1. Di pessime idee e tragici sviluppi

944 59 25
                                    

«È una pessima idea.»

L'uomo smise di scrivere. La penna che impugnava rimase incollata al foglio per qualche istante, sospesa. Era un oggetto meraviglioso, una Montblanc stilografica in legno e platino, la stessa penna che un paio d'anni prima aveva siglato ogni pagina del mio contratto d'assunzione. Ricordavo bene il suo inchiostro deciso, il tratto magico che aveva trasformato la mia vita in una favola. Almeno fino ad allora.

«Credo di non aver sentito bene.»

La penna cadde emettendo un rumore insignificante, appena udibile, ma che nel mio cuore risuonò come un boato. Bang Si-hyuk - Hitman Bang, il mio capo - lasciò che la mano ora libera gli scivolasse tra i corti capelli corvini. Dopo di che, dinanzi al mio ostinato silenzio, sfilò gli occhiali e si stropicciò le palpebre.

«Sejin, puoi concederci un momento, per favore?»

Riluttante, incontrai lo sguardo di Sejin, il mio più caro collega - il mio mentore, a dirla tutta - che nel giro di pochi istanti aveva abbandonato il suo sorriso radioso per trasformarsi in una maschera di mortificazione e incredulità.

«Certo, capo.»

Fece in tempo a sollevare le sopracciglia così tanto da farmi sentire davvero una merda, prima di abbandonare la stanza.

«Signorina Lee, lei crede che io abbia avuto una pessima idea?»

Ahia! Avevo infranto la prima regola della BigHit, ovvero non parlare male del capo - e comunque mai con il capo davanti.

«No, cioè sì, davvero una brutta idea, ma non deve prendersela, capita anche ai migliori di non vederci chiaro, e io e lei magari non so, vede le cose dall'esterno e io invece le vedo...»

«Dall'interno?» completò lui, improvvisamente divertito. Di male in peggio.

«Dall'internissimo. Le garantisco che va bene così com'è, sia per me che per... loro.»

Il signor Bang continuò a sorridere mentre le dita tozze gli massaggiavano il viso. Erano solo le otto del mattino e lui pareva già esausto. Probabilmente la causa del suo sfinimento ero io - con tutti i miei ripensamenti.

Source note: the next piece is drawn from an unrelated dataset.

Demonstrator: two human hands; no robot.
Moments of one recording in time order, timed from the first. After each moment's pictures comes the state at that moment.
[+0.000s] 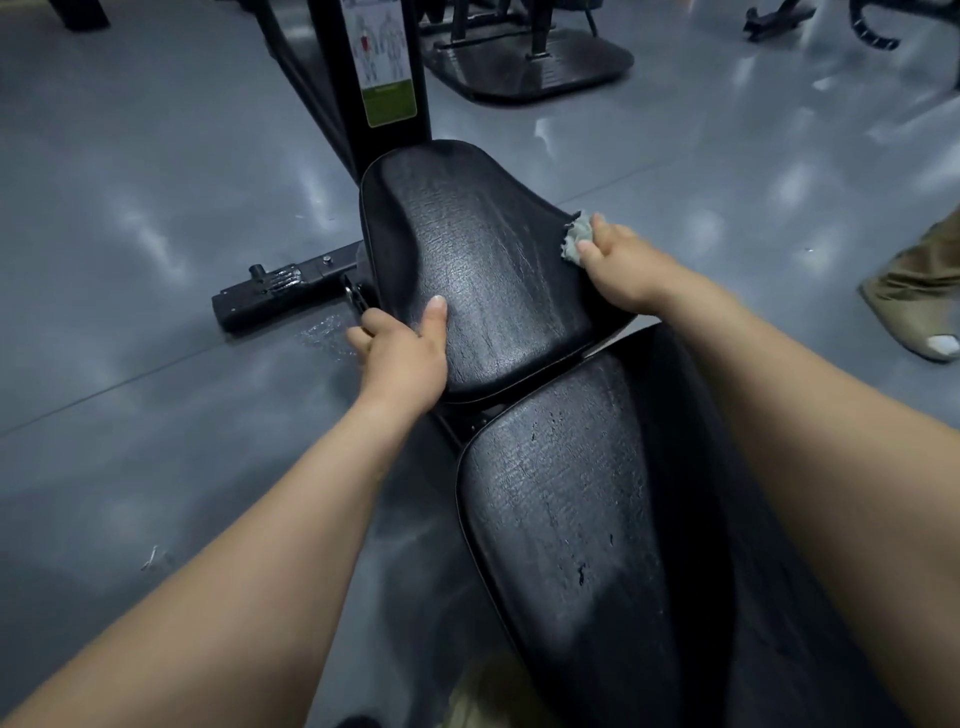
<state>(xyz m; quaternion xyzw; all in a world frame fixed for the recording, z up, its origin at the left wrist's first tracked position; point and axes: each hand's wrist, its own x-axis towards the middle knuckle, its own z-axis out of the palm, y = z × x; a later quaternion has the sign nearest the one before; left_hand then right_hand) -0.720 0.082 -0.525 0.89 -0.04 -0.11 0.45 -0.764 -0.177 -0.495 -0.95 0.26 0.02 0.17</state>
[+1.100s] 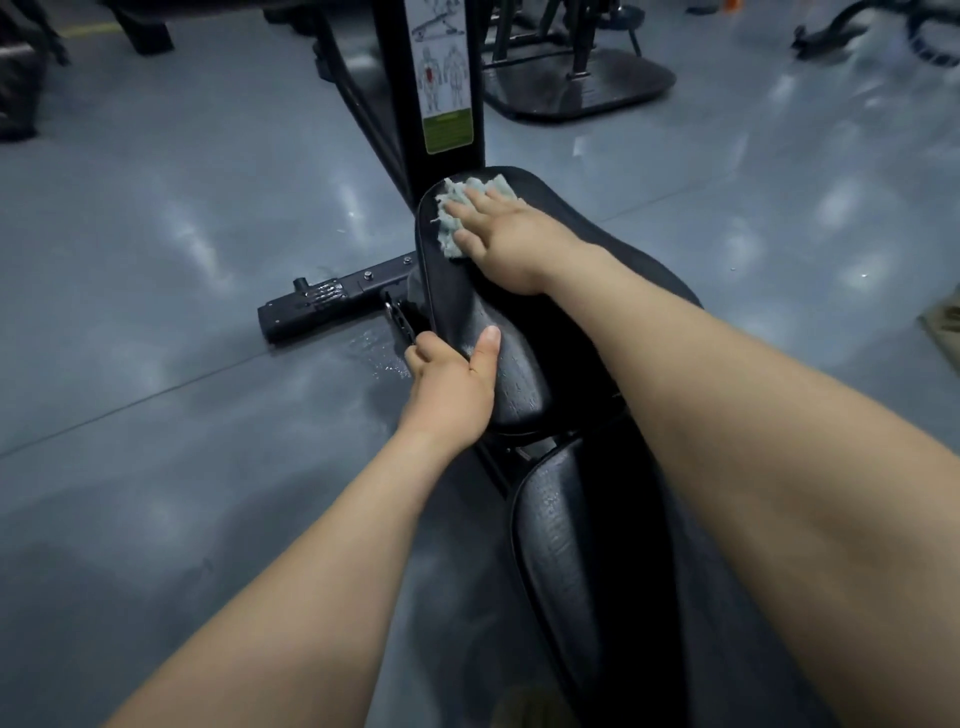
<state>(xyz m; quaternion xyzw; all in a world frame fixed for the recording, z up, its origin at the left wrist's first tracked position) -0.708 0.091 -0.527 0.89 -0.10 -0.14 0.42 -0.646 -0.068 -0.458 -1.00 -0.01 -0.04 0.07</state>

«Bee, lascia che ti dia del tu, vuoi? Bene, se io fossi un uomo di pessime idee probabilmente noi non saremmo qui, adesso» incalzò, allargando le braccia mentre il suo piccolo corpo sprofondava nella poltrona di pelle. Inchiodati al candido muro alle sue spalle, un quantitativo esorbitante di premi e notizie incorniciate ridevano di me e della mia sfrontatezza, e per un istante mi sentì davvero - e intendo davvero - stupida e incompetente, oltre che ingrata.

«Signore, io non volevo dire questo. Mi scuso se l'ho offesa.»

«Scuse accettate. Per questa volta.» Il signor Bang sorrise, malizioso.

Aveva vinto.

«Ora, se davvero non volevi dire quello che hai detto e le tue scuse sono sincere, penso andremo d'accordo. Ci tengo molto, Bee. E so che ci tieni anche tu, più di quanto potrei mai immaginare. Ora vai, Sejin ti accompagnerà. Ci aggiorneremo nel pomeriggio.»

E maledicendo la sera in cui, a cena con Sejin e altri colleghi mezzi sbronzi, avevo inviato la mia candidatura interna per quella posizione, abbandonai l'ufficio del signor Bang.

*

Poche ore dopo, camminavo con Sejin nel braccio Ovest del palazzo, diretti alla Sala V. Si trattava di una stanza di dimensioni incredibili, capace di contenere un corpo di ballo al completo più tutte le crew accessorie: registi, cameramen, truccatori e paramedici. C'era anche - e ovviamente - un ampio spazio per il buffet. Entrai cauta, felice di vedere così tanta gente tra la quale perdermi e passare inosservata il più a lungo possibile.